Ultimately, Brabourne made his submission to the high commission court. The document is called a recantation, but when safe from the clutches of the court, Brabourne explained that all he had actually retracted was the word "necessarily". He had affirmed "that Saturday ought necessarily to be our sabbath"; this he admitted to be a "rash and presumptuous error", for his opinion, though true, was not 'a necessary truth.'

Brabourne wrote in 1653 The Change of Church-Discipline, a tract against sectaries of all sorts. This stirred Collings to attack him in Indoctus Doctor Edoctus, &c. 1654. A second part of Brabourne's tract provoked A New Lesson for the Indoctus Doctor, &c., 1654, to which Brabourne wrote a Second Vindication in reply.
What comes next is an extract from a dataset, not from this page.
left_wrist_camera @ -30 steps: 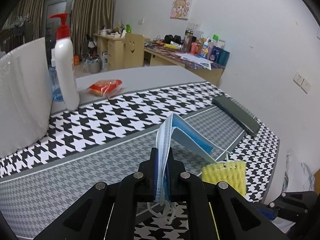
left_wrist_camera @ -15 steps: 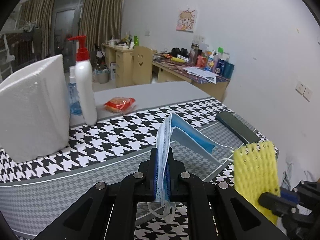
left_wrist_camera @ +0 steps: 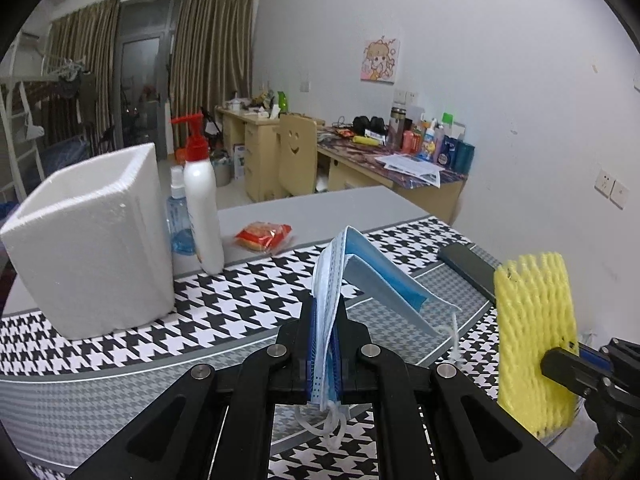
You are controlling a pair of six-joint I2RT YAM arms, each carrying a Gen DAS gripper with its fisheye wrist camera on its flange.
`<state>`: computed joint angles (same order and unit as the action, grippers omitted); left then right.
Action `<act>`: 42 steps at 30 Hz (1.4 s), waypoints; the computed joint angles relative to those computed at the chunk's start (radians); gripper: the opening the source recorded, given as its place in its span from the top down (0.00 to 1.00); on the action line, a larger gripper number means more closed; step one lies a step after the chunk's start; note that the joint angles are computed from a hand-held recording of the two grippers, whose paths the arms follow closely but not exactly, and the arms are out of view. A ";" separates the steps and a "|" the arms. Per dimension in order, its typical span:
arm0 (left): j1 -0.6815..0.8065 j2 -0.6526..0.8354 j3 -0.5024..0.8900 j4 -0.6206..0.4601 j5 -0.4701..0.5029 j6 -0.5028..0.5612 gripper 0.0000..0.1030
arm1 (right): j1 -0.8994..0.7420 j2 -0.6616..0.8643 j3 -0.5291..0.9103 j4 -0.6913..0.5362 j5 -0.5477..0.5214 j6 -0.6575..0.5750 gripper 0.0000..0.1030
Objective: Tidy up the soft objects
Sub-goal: 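Lift and carry the blue mask and yellow foam net toward the foam box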
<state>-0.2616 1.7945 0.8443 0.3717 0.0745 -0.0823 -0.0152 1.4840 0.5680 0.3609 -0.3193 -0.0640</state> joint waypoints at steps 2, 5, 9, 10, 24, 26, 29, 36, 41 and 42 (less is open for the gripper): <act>0.006 -0.022 -0.015 0.001 -0.002 0.001 0.93 | 0.009 -0.002 0.002 0.004 0.003 0.002 0.88; 0.013 -0.056 -0.037 0.003 -0.006 0.010 0.93 | 0.021 0.001 0.006 0.013 0.011 0.001 0.88; 0.026 -0.096 -0.062 0.005 -0.016 0.024 0.93 | 0.033 0.007 0.018 0.023 0.012 0.007 0.88; 0.031 -0.105 -0.066 0.001 -0.018 0.027 0.93 | 0.034 0.007 0.020 0.028 0.007 0.009 0.88; 0.134 -0.210 -0.135 0.011 0.017 0.071 0.93 | 0.128 0.022 0.052 0.056 0.057 0.032 0.88; 0.151 -0.227 -0.143 0.013 0.030 0.078 0.93 | 0.142 0.024 0.054 0.061 0.066 0.038 0.88; 0.182 -0.254 -0.149 0.009 0.047 0.089 0.93 | 0.167 0.028 0.071 0.058 0.081 0.043 0.88; 0.256 -0.314 -0.145 -0.012 0.073 0.122 0.93 | 0.233 0.027 0.117 0.047 0.123 0.043 0.88; 0.297 -0.312 -0.105 -0.026 0.070 0.130 0.93 | 0.277 0.049 0.177 0.026 0.145 0.038 0.88; 0.308 -0.308 -0.096 -0.029 0.076 0.130 0.93 | 0.283 0.053 0.189 0.021 0.146 0.038 0.88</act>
<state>0.0461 1.4862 0.7487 0.3426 0.1507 0.0477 0.2681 1.5370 0.7567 0.3822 -0.1736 -0.0262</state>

Collings stated that Brabourne, after leaving the ministry, had tried several employments. He had been bolt-poake, weaver, hosier, maltster (in St. Augustine's parish), and was now "a nonsensical scribbler", who was forced to publish his books at his own expense. While this dispute with Collings was going on, Brabourne brought out an Answer to the Sabbatum Redivivum, &c., of Daniel Cawdrey, rector of Great Billing, Northamptonshire. Cawdrey was dissatisfied with White's treatment of the question in answer to Brabourne; and Brabourne was unconvinced by Cawdrey. Five years later was he wrote on his favourite theme against Ives and Warren.

==Works==
Brabourne published:

- A Discourse upon the Sabbath Day … Printed the 23th [sic] of Decemb. anno dom. 1628. Brabourne maintained that the duration of the sabbath is "that space of time and light from day-peep or day-break in the morning, until day be quite off the sky at night".
- A Defence of that most ancient and sacred Ordinance of God's, the Sabbath Day. … Undertaken against all Anti-Sabbatharians, both of Protestants, Papists, Antinomians, and Anabaptists; and by name and especially against these X Ministers, M. Greenwood, M. Hutchinson, M. Furnace, M. Benton, M. Gallard, M. Yates, M. Chappel, M. Stinnet, M. Johnson, and M. Wade. The second edition, corrected and amended; with a supply of many things formerly omitted. … 1632 (according to Robert Watt, the first edition was in 1631, and there was another edition in 1660. Here "M. Stinnet" is Edward Stennett of Abingdon, father of Joseph Stennett; he was a physician and Baptist, in the congregation of John Pendarves, and adopted sabbatarian views in the 1650s. He published The Royal Law contended for, &c., 1658.
- The Change of Church-Discipline, 1653.
- The Second Part of the Change of Church-Disciple … Also a Reply to Mr. Collins his answer made to Mr. Brabourne's first part of the Change of Church-Discipline … 1654, (the reply has a separate title-page and pagination, A Reply to the "Indoctus Doctor Edoctus," 1654).
- The Second Vindication of my first Book of the Change of Discipline; being a Reply to Mr. Collings his second Answer to it. Also a Dispute between Mr. Collings and T. Brabourne touching the Sabbath Day.
- An Answer to M. Cawdry's two books of the Sabbath lately come forth, &c, 1654.
- Answers to two books on the Sabbath: the one by Mr. Ives, entitled Saturday no Sabbath Day; the other by Mr. Warren, the Jews' Sabbath antiquated, 1659. Jeremy Ives's book was published 1659; Edmund Warren's (of Colchester) was also published 1659.
- God save the King, and prosper him and his Parliament … 1660 (published 9 August.)
- The Humble Petition of Theophilus Brabourn unto the hon. Parliament, that, as all magistrates in the Kingdome doe in their office, so Bishops may be required in their office to own the King's supremacy, &c. 1661, published 5 March. There is A Postscript, [sic] Of many evils [sic] which follow upon the King's grant to Bishops of a coercive power in their courts for ceremonies.
- Of the Lawfulness [sic] of the Oath of allegiance to the King, and of the other oath to his supremacy. Written for the benefit of Quakers and others, who out of scruple of conscience, refuse the oath of allegiance and supremacy, 1661, published 18 March.

==Family==
Brabourne married Abigail, daughter of Roger and Joane Galliard. He was thus brother-in-law of Benjamin Fairfax who married Sarah Galliard.